Господин Заремба никогда не был женат. В зрелом возрасте он был так же одинок, как и в детстве. Его родители умерли молодыми, романтически унесенные чахоткой. Они похоронены на кладбище Мантон, куда он часто наведывался, чтобы возложить цветы на могилу. Он воспитывался у безучастного к нему дяди-холостяка в богатом имении в Восточной Польше.

С необычайным тактом господин Заремба не замедлил пуститься на осторожное сближение.

— Вы очень молоды, мой дорогой Ромен… Он говорил на польский манер пане Романе, господин Ромен.

— Вы очень молоды, у вас впереди вся жизнь. Вы еще встретите женщину, которая будет вам преданна.

Я хотел сказать, другую женщину, так как я каждую минуту вижу, какой нежной заботой окружает вас ваша матушка. Мне с этим не повезло.

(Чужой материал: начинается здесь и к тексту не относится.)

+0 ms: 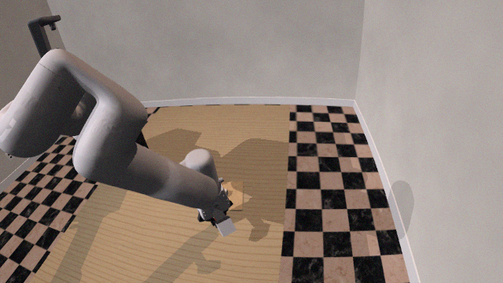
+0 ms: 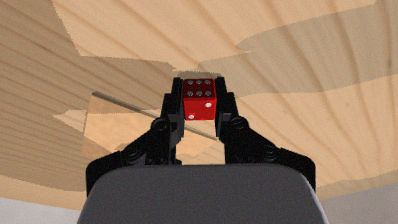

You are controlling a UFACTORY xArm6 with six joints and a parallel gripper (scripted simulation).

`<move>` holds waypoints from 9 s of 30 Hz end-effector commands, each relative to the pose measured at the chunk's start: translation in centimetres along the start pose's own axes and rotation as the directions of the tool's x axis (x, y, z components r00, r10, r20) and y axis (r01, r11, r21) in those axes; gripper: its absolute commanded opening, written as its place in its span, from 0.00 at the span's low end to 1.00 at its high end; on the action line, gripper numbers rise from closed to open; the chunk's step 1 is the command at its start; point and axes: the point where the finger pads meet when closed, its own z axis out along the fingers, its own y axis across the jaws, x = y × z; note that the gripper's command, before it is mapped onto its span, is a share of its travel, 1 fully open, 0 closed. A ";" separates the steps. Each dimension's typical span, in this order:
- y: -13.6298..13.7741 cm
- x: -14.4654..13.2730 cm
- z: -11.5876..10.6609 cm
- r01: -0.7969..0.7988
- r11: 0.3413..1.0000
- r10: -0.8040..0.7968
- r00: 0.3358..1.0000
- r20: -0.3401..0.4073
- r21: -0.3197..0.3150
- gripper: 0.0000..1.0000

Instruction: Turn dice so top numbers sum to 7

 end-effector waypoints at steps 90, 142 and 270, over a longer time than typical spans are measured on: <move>-11.0 -6.2 -7.2 0.687 0.726 -0.687 0.726 -0.002 0.000 0.21; -11.1 -6.2 -0.9 0.687 0.726 -0.687 0.726 -0.002 0.000 0.21; -11.1 -6.1 -0.5 0.687 0.726 -0.687 0.726 -0.002 0.000 0.42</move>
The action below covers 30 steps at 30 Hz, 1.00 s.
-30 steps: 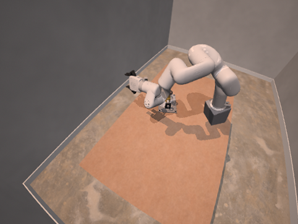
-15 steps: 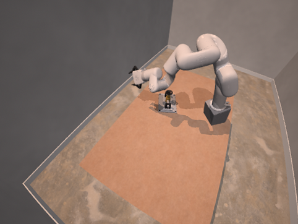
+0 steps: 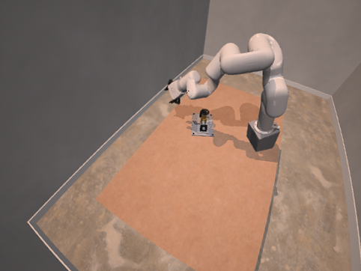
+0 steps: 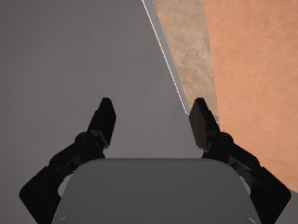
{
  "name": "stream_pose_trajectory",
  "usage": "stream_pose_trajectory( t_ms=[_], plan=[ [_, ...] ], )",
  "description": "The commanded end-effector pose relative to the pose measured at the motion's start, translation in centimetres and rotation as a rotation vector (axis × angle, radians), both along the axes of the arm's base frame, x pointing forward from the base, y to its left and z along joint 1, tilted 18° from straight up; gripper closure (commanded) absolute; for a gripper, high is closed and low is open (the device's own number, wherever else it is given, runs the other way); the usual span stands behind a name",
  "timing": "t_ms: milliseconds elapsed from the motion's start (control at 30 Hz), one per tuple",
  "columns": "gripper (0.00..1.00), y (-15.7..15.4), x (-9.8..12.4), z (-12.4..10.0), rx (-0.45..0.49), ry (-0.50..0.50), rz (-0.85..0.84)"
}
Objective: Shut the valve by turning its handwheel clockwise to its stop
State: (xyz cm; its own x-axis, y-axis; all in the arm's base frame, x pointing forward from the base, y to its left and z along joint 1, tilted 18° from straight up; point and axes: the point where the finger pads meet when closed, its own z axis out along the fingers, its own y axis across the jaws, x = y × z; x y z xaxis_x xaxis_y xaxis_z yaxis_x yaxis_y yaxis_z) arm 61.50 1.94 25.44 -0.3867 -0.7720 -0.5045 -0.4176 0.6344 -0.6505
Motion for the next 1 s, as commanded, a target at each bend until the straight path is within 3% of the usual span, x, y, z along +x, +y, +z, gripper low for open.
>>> stream_pose_trajectory(
  t_ms=[0, 367, 400, 967],
  plan=[
    [0.00, -1.1, -1.3, -1.2, 0.034, 0.060, 0.014],
    [0.00, -1.1, -1.3, -1.2, 0.034, 0.060, 0.014],
    [0.00, -2.0, -2.9, -2.5, 0.062, 0.125, 0.018],
    [0.00, -2.0, -2.9, -2.5, 0.062, 0.125, 0.018]
  ],
)
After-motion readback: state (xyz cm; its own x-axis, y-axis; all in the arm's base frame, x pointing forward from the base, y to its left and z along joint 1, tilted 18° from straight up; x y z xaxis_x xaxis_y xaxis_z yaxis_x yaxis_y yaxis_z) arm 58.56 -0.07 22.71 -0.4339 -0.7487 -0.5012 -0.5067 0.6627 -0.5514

Признаюсь, мне бы очень хотелось встретить пани, которую бы я полюбил и которая бы чуть-чуть заботилась обо мне. Замечу: чуть-чуть. Я нетребователен. Я охотно бы согласился занять последнее место в ее привязанностях. Я ухмыльнулся при мысли, что кто-то другой стал бы первой привязанностью моей матери. Но не стоило уж очень его отпугивать.

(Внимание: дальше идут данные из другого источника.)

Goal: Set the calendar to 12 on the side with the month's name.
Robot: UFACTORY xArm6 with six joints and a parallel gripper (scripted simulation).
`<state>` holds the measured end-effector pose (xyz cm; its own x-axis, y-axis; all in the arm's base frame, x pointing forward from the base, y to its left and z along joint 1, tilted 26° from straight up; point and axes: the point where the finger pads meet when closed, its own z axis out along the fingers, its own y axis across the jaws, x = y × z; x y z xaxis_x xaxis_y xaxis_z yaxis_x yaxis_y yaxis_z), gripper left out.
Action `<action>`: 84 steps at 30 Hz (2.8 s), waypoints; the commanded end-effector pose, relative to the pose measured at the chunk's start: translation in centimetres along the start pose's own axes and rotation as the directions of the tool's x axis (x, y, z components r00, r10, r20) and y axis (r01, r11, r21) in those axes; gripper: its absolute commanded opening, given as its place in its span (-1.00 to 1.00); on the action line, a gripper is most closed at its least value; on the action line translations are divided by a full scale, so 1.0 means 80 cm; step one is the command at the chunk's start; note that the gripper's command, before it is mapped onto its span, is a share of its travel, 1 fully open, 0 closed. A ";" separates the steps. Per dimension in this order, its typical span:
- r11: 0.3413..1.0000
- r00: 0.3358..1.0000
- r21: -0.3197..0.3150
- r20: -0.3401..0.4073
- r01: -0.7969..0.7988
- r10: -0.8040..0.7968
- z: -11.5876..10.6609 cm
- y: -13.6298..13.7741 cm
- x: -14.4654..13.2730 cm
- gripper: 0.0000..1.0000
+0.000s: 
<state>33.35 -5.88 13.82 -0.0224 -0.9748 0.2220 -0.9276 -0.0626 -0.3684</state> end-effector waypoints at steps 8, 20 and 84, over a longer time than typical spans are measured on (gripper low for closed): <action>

— Мне кажется, вы правы, что думаете о своем будущем, — начал я осторожно. — С другой стороны, вы рискуете принять на себя некоторую ответственность, финансовую например. Не знаю, по средствам ли художнику содержание семьи.

— Я весьма обеспечен материально, уверяю вас. — Он расправил усы. Мне было бы приятно поделиться с кем-нибудь своим достатком. Я не эгоист.

На этот раз я почувствовал волнение. Уже тогда я мечтал учиться на летчика. В денежном отношении это было совершенно недоступно: требовалось по меньшей мере пять тысяч франков. Быть может, следует попросить у него задаток — в знак серьезности его намерений. Я также мысленно представил себя за рулем небольшого автомобиля, мчащегося со скоростью сто километров в час. К тому же я вспомнил, что у художника был великолепный дамасский халат, шитый золотом.

Я мысленно хохотал. Юмор уже стал для меня тем, чем должен был оставаться всю мою жизнь: необходимой и самой надежной поддержкой. Позже, значительно позже наедине со мной и в компании, на телевидении и в «светском обществе» абсолютно серьезные люди неустанно спрашивали меня: «Почему все ваши истории оборачиваются против вас, господин Гари?»

Но дело не только во мне. Речь идет о нашем всеобщем «я». О жалком, комическом королевстве нашего «я» с тронным залом, обнесенным крепостной стеной. Возможно, когда-нибудь я поговорю об этом подробнее.

Мысль, что господин Заремба станет моим отчимом, вызывала во мне всяческие волнения. Бывали минуты, когда безграничную любовь, предметом которой я являлся, уже невозможно было выносить. Постоянно видеть себя в страстном и самозабвенном взгляде единственным, несравненным, наделенным всяческими достоинствами, с триумфальным будущим впереди было выше моих сил, ибо сам я давно уже довольно ясно и болезненно сознавал, что между этим величественным образом и действительностью была пропасть. Я не то чтобы хотел бежать от ответственности, которую возлагали на меня в «будущем» окружавшие меня преданность и самопожертвование. Я решил осуществить все то, чего мать ждала от меня; я слишком любил ее, чтобы замечать всю наивность и несоразмерность ее идей. Мне тем более трудно было видеть их призрачность, что, убаюканный с детства обещаниями и рассказами о своем будущем, я часто путался и уже точно не знал, где мамина мечта, а где действительность. Главное, я уже не мог переносить подобной опеки. Если бы господину Зарембе удалось взять на себя часть бремени этой любви, то я бы вздохнул свободнее.